- Task to carry out
What is needed is an exact copy of the records below, without the pictures.

- Supplied information
+-------+

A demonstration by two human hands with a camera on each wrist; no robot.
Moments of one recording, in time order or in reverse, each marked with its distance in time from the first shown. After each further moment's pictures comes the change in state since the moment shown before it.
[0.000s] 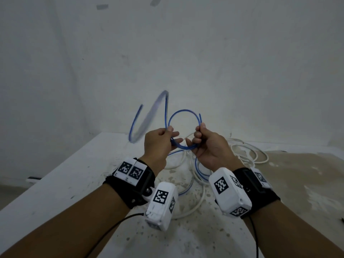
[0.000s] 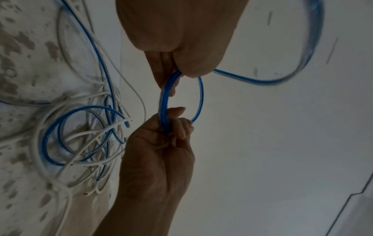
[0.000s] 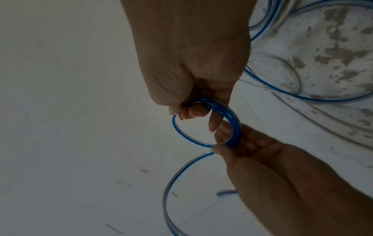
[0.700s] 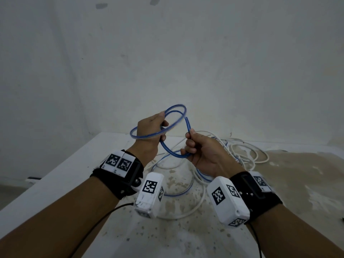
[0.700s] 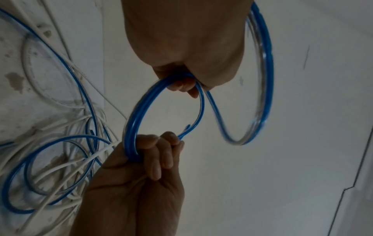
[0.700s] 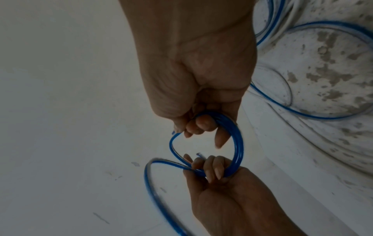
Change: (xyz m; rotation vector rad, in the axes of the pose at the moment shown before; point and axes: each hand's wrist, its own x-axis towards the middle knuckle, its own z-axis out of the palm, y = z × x) left_hand 0.023 0.025 -0.011 -0.087 -0.059 0.095; right_hand -0.006 0.010 -0.006 -0.136 -0.183 0.108
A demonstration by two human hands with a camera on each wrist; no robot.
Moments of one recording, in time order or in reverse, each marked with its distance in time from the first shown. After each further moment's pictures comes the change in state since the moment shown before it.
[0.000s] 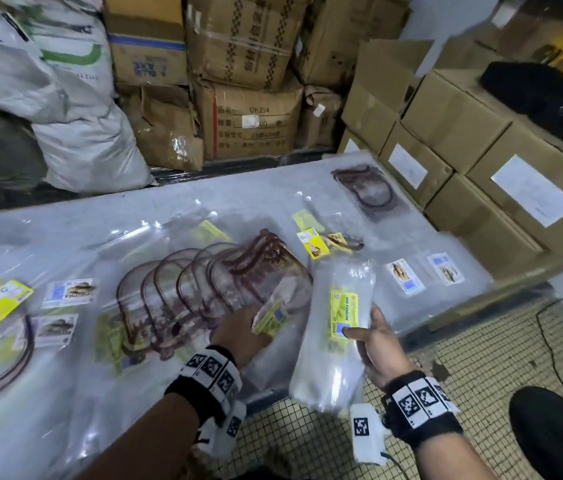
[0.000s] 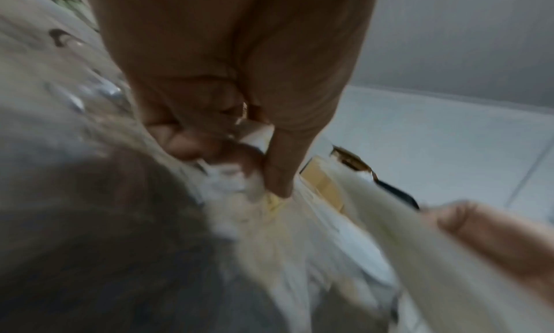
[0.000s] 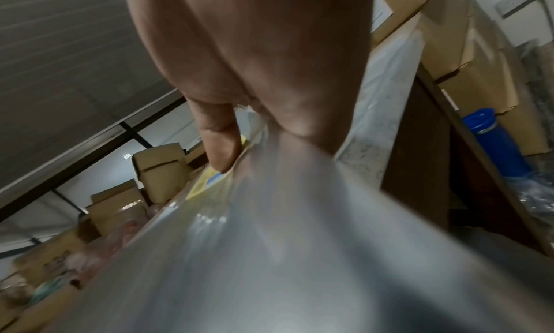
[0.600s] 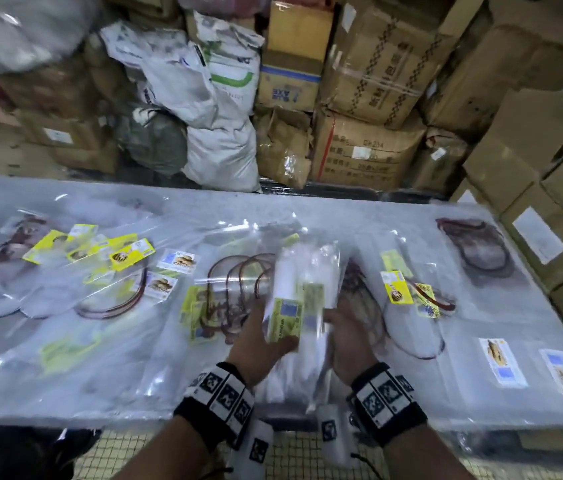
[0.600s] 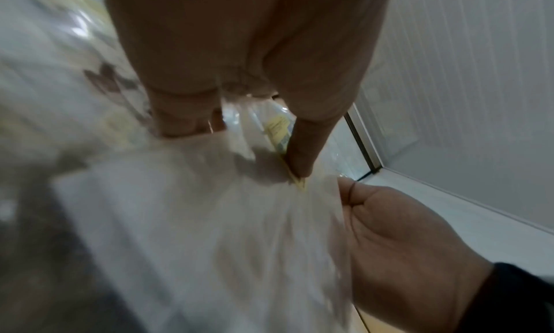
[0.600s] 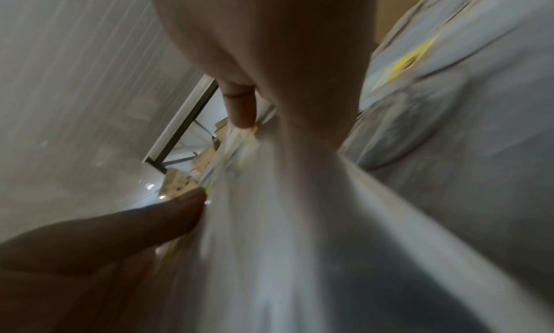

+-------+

- Response for this exercise
A demonstration by two human hands with a camera on each wrist; no robot.
Moments of one recording, in time order or in reverse, each marked with its distance in time from the first shown. After each further moment's pictures comes the change in state since the moment shown before it.
[0.000s] 
[0.000s] 
[0.000s] 
[0.700s] 
[0.700s] 
[0.700s] 
Change: (xyz m; rotation vector rad, in the axes of the pose at the moment shown before; point and axes: each hand's wrist, its own x-axis towards the middle knuckle, its own z-axis out of the palm, y = z × x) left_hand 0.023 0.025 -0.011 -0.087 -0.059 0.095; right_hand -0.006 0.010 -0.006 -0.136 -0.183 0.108
A demonstration by two human hands with a camera on each wrist; no robot.
Moments of one recording, in time order or in reverse, each marked with its distance in time from the first shown. After each further moment's pictures comes the change in state since the moment shown before it.
[0.000s] 
[0.000s] 
[0.000s] 
[0.600s] 
[0.600s] 
[0.600s] 

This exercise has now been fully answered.